What the task requires. Exclude the pictures and reproduce the remaining data exactly as written.

Data records.
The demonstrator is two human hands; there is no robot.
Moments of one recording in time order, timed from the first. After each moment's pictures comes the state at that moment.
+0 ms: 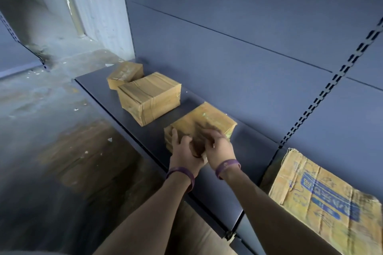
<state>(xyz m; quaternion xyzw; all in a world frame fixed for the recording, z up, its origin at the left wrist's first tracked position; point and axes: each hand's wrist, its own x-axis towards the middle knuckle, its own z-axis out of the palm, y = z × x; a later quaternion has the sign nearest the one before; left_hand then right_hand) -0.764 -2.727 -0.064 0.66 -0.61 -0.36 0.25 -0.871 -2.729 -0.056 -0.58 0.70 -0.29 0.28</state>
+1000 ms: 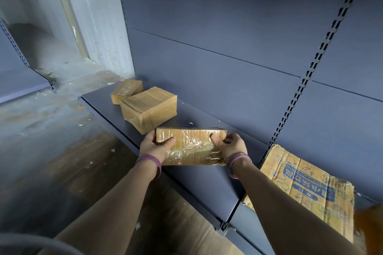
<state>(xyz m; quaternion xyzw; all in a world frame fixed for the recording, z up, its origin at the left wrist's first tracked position) -0.704 -2.717 -0.029 0.61 -0.45 -0.47 0.45 -0.908 -2.704 -0.032 -0.34 0.68 -0.50 0.42</state>
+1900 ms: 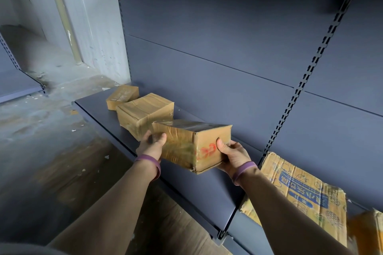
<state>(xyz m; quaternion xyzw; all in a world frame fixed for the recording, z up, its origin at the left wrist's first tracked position) -0.704 -2.734 -0.017 0.62 -0.33 -0.53 0.47 -0.922 -2.698 -0.034 -0.28 0.50 -0.56 0.60</state>
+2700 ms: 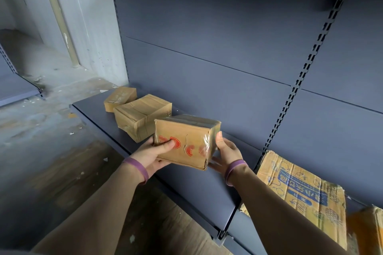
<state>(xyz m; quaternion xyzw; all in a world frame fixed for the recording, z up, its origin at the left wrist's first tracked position) -0.687 -2.723 -0.009 0.40 -0.36 -0.74 0.40 -0.902 -2.701 -0.030 -0.21 0.59 -0.55 0.56</state>
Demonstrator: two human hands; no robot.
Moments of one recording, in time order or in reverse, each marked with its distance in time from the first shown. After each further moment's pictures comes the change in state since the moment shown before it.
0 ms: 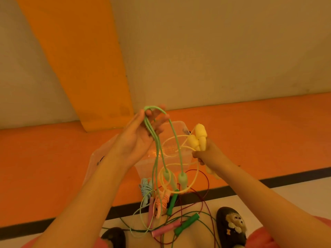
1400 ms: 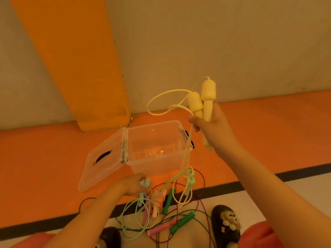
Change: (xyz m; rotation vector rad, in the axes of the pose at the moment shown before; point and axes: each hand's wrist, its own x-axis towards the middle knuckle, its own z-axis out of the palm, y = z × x) left_hand -0.017 -0.095 -0.123 1.668 -0.163 -0.853; right_hand -0.036 -0.081 -0.036 0.355 0.133 -0.472
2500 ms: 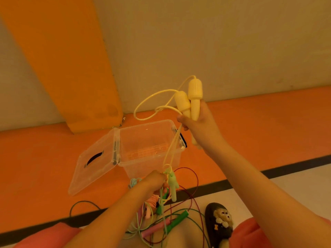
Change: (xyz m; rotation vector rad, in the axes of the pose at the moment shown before) left_hand 0.009 0.092 0.037 -0.724 0.030 -0.017; right_hand 0.003 0.000 0.000 -0.048 0.002 0.010
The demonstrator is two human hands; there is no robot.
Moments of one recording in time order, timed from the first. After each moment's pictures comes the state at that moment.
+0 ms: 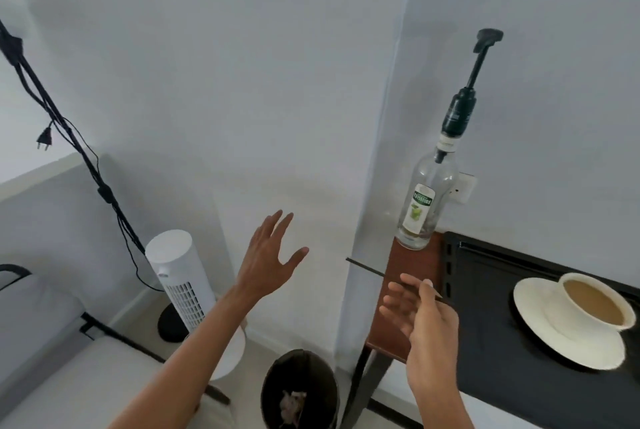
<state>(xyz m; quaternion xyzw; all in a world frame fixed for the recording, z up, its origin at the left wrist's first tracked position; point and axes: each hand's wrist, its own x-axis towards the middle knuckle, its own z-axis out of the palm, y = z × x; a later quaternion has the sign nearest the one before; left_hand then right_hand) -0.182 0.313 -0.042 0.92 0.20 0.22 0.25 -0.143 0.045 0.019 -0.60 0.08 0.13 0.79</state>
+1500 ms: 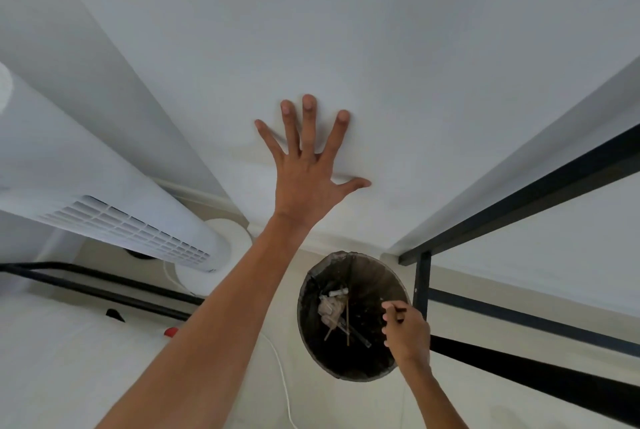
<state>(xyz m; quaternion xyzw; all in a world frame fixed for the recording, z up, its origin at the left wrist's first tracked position) -0.041 0.456 -0.449 0.95 0.10 0.30 0.05 -0.137 0.198 -0.601 -0.89 0.14 0.23 0.36</state>
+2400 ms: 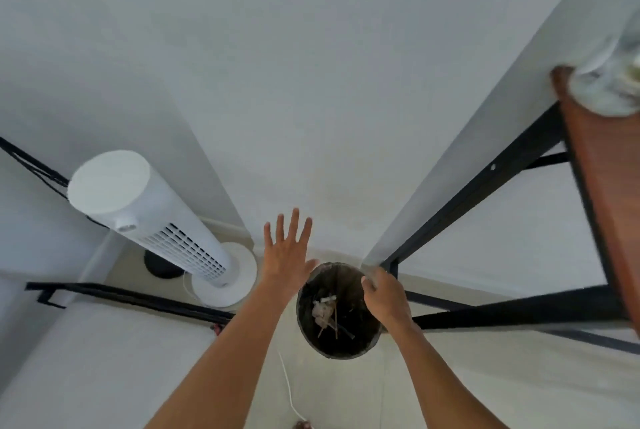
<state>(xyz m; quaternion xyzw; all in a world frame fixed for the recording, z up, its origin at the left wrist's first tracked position) -0.170 0.423 -0.324 0.97 0.13 -0.21 0.04 -0.131 0.218 -0.374 -0.93 -0.01 0.28 0.25</state>
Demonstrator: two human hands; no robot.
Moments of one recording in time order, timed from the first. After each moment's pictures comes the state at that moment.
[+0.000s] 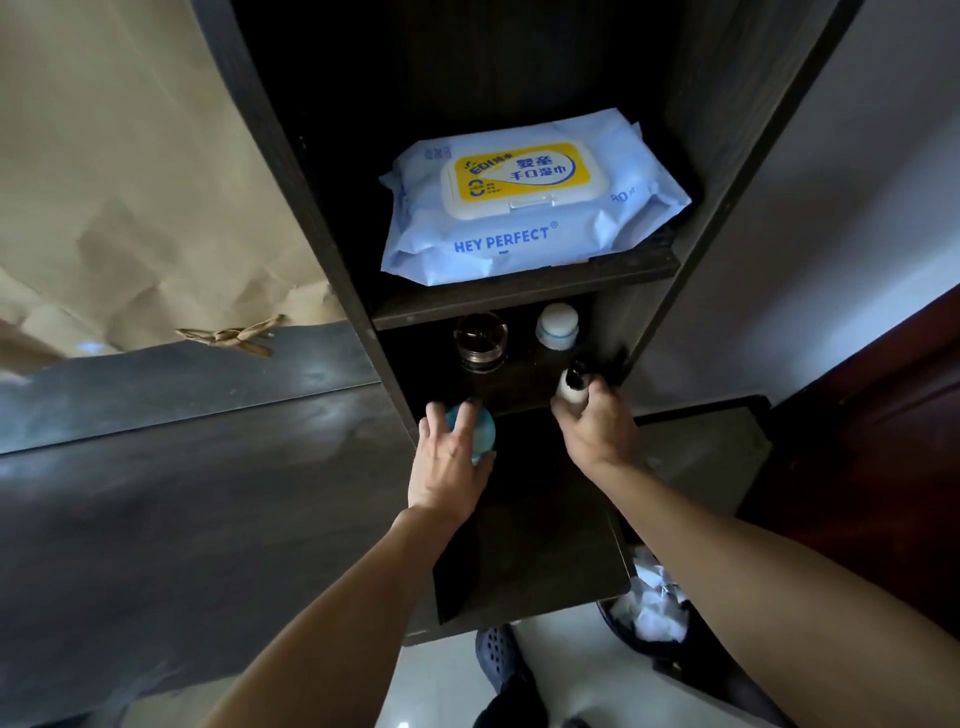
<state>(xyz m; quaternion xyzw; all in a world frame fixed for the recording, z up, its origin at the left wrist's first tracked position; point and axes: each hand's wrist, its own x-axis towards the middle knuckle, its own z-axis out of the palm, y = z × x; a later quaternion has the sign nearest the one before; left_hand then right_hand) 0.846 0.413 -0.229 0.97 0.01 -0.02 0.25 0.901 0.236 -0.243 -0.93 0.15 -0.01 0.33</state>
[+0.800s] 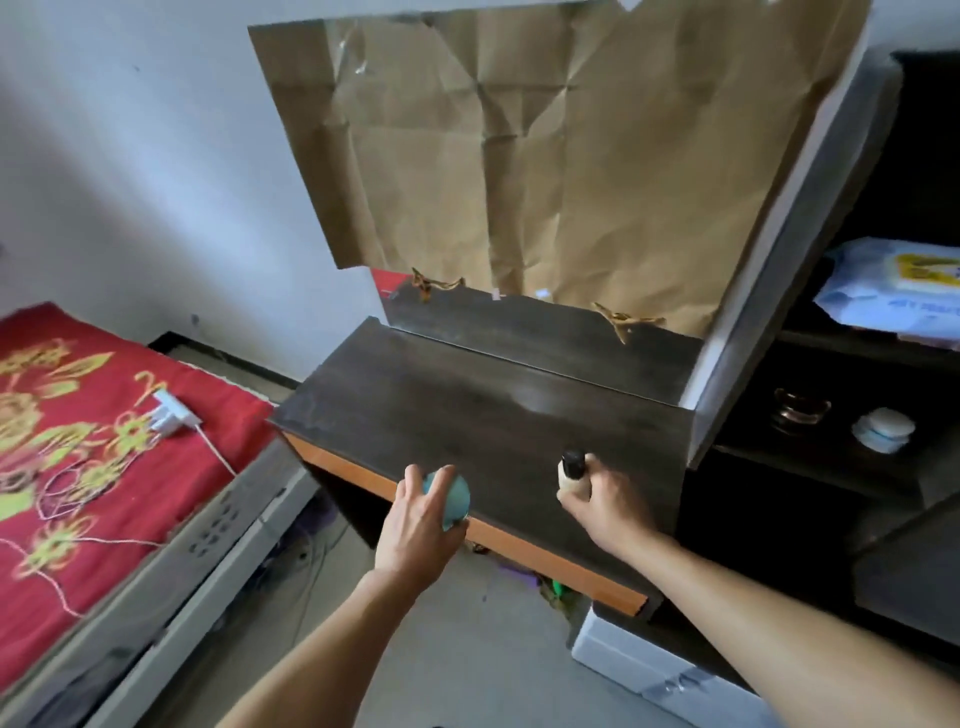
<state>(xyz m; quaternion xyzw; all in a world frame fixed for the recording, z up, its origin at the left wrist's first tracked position) 0.516 0.640 -0.164 0.94 0.29 0.09 0.18 0.694 0.473 -0.178 -0.90 -0.29 0.13 0.31</state>
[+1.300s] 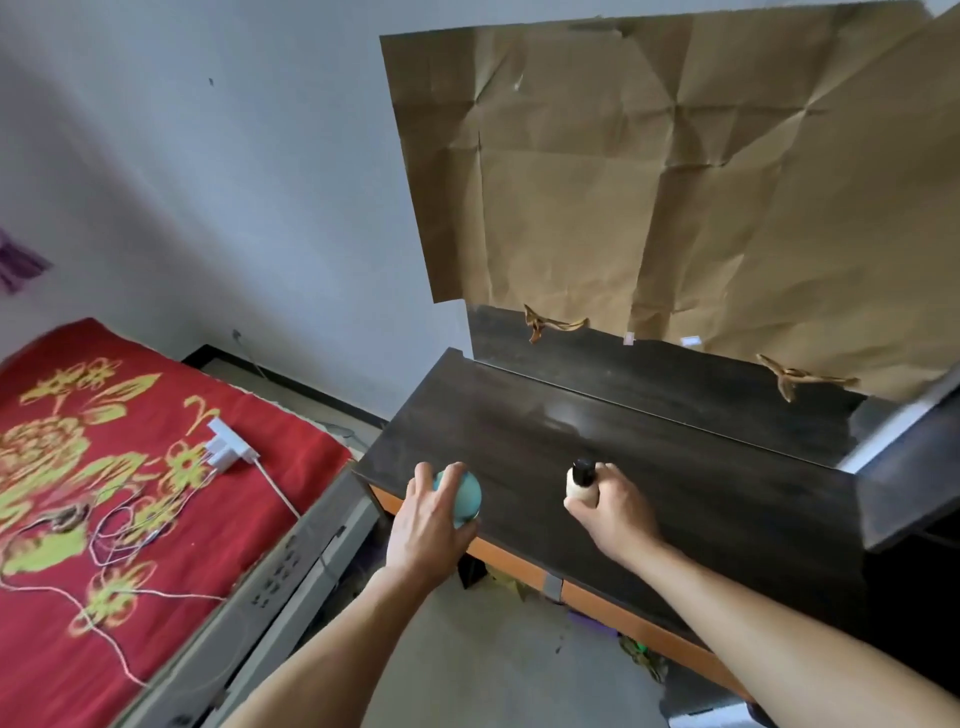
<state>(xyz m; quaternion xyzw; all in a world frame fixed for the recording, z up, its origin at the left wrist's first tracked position) 0.489 0.868 -0.150 0.93 0.31 0.09 0.18 0.662 0.707 -0.180 -0.89 -0.28 0.13 0.32</state>
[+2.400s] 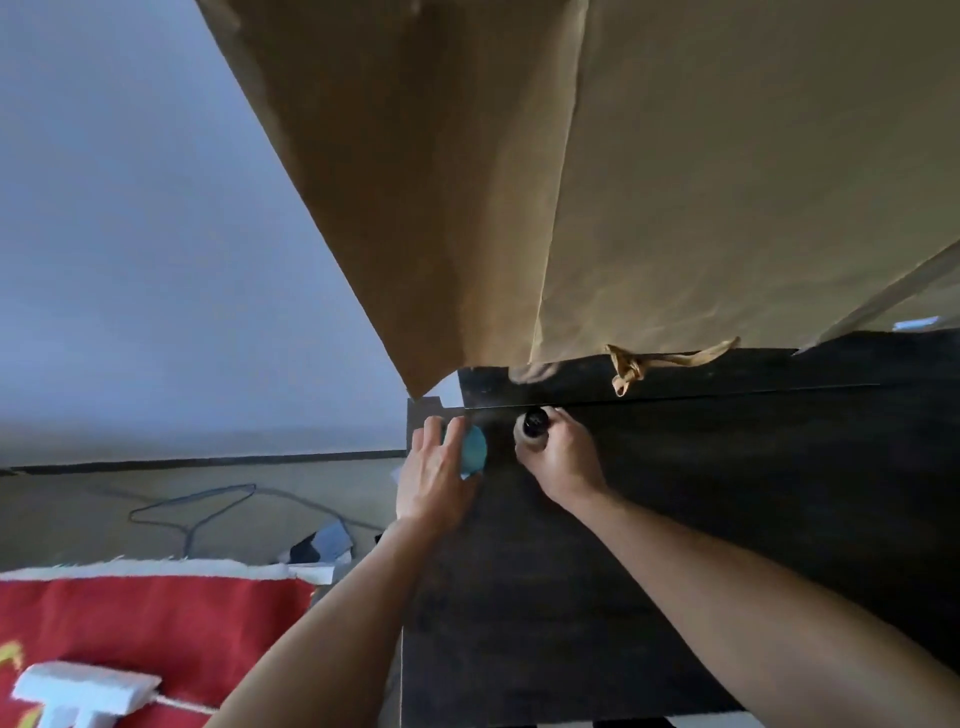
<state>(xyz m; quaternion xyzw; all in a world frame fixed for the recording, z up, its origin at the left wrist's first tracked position) 0.755 1.199 -0.274 0.97 0.11 -0.09 0.20 0.814 1.042 -0.297 -0.93 -0.04 0.07 0.36</state>
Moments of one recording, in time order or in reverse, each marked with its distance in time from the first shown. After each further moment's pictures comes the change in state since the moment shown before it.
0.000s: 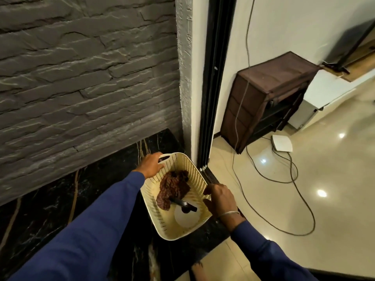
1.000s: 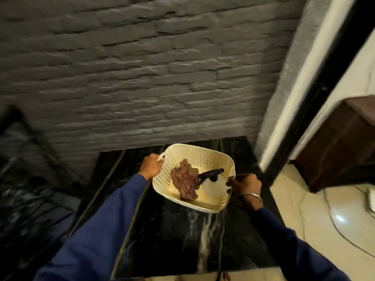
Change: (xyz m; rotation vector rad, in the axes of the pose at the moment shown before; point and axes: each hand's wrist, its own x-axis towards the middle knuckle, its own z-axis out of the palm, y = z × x) left_hand -0.194 -0.130 -0.078 -0.277 0.310 -0.589; right_hand 0.026 -0.132 -0.001 0.606 -0.097 0.284
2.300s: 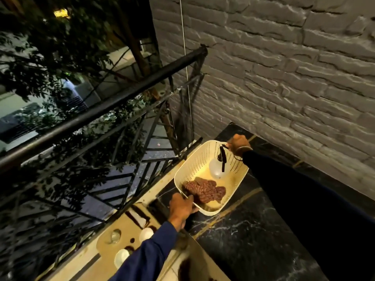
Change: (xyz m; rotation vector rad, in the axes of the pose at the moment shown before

Solution to this task.
The demonstrator is two human hands; there is no robot.
Moments of one recording in time order, timed from the first. After each moment's pictures comes the state at that moment.
+0 ms: 
<state>(xyz m; quaternion xyzw; all in a world frame fixed for the recording, z up, its origin at the left wrist's first tracked position; point and axes: each hand's wrist, its own x-axis towards the middle knuckle, its own z-axis out of the palm, y = z × x; a later quaternion has the sign nearest the one before; left_hand then right_hand) -0.764 -2.727 -0.064 0.66 -0.61 -0.36 0.25 -0.871 -2.729 -0.056 -0.58 0.70 -0.29 0.28</state>
+1000 ms: 
<state>(xyz m; quaternion xyzw; all in a world frame fixed for the recording, z up, its origin at the left wrist's first tracked position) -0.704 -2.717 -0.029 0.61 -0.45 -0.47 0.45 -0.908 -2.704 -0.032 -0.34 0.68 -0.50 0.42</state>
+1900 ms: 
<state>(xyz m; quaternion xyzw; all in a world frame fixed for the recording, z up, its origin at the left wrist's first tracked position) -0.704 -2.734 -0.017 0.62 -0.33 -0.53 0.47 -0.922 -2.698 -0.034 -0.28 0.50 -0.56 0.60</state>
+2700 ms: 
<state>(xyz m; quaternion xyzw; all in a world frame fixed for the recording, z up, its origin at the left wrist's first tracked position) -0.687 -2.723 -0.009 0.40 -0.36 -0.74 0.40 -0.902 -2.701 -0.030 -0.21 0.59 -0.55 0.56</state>
Demonstrator: two human hands; no robot.
Moments of one recording, in time order or in reverse, each marked with its distance in time from the first shown. After each further moment's pictures comes the change in state since the moment shown before it.
0 ms: 
1400 ms: 
Change: (xyz m; rotation vector rad, in the axes of the pose at the moment shown before; point and axes: each hand's wrist, its own x-axis towards the middle knuckle, its own z-axis out of the palm, y = z × x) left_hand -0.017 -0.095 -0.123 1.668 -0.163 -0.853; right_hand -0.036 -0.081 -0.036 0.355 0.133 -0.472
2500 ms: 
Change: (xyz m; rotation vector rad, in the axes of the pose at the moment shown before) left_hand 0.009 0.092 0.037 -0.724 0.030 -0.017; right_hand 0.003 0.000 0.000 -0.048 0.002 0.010
The demonstrator is two human hands; there is no robot.
Moments of one recording in time order, timed from the first. After each moment's pictures comes the state at that moment.
+0 ms: 
<state>(xyz m; quaternion xyzw; all in a world frame fixed for the recording, z up, its origin at the left wrist's first tracked position; point and axes: each hand's wrist, its own x-axis towards the middle knuckle, its own z-axis out of the palm, y = z × x; a later quaternion has the sign nearest the one before; left_hand then right_hand) -0.182 0.313 -0.042 0.92 0.20 0.22 0.25 -0.143 0.045 0.019 -0.60 0.08 0.13 0.79</state>
+1500 ms: 
<state>(xyz m; quaternion xyzw; all in a world frame fixed for the recording, z up, its origin at the left wrist's first tracked position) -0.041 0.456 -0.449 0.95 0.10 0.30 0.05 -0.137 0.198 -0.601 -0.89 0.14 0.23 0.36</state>
+2400 ms: 
<state>(xyz m; quaternion xyzw; all in a world frame fixed for the recording, z up, its origin at the left wrist's first tracked position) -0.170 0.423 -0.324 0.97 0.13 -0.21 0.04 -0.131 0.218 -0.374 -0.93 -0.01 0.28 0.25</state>
Demonstrator: two human hands; no robot.
Moments of one recording in time order, timed from the first. After each moment's pictures comes the state at that moment.
[+0.000s] 
<state>(xyz m; quaternion xyzw; all in a world frame fixed for the recording, z up, its origin at the left wrist's first tracked position; point and axes: each hand's wrist, its own x-axis towards the middle knuckle, its own z-axis out of the palm, y = z × x; a later quaternion has the sign nearest the one before; left_hand then right_hand) 0.846 0.413 -0.229 0.97 0.01 -0.02 0.25 0.901 0.236 -0.243 -0.93 0.15 -0.01 0.33</state>
[+0.800s] 
<state>(xyz m; quaternion xyzw; all in a world frame fixed for the recording, z up, its origin at the left wrist's first tracked position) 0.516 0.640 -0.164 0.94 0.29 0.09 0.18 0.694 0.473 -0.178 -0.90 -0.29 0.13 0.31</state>
[+1.300s] 
<state>(xyz m; quaternion xyzw; all in a world frame fixed for the recording, z up, its origin at the left wrist's first tracked position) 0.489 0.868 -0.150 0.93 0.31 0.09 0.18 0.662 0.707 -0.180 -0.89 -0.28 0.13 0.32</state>
[+2.400s] 
<state>(xyz m; quaternion xyzw; all in a world frame fixed for the recording, z up, its origin at the left wrist's first tracked position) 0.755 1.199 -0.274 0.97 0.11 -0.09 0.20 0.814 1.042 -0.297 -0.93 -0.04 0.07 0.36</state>
Moments of one recording, in time order or in reverse, each marked with its distance in time from the first shown. After each further moment's pictures comes the change in state since the moment shown before it.
0.000s: 
1.000s: 
Change: (xyz m; rotation vector rad, in the axes of the pose at the moment shown before; point and axes: each hand's wrist, its own x-axis towards the middle knuckle, its own z-axis out of the palm, y = z × x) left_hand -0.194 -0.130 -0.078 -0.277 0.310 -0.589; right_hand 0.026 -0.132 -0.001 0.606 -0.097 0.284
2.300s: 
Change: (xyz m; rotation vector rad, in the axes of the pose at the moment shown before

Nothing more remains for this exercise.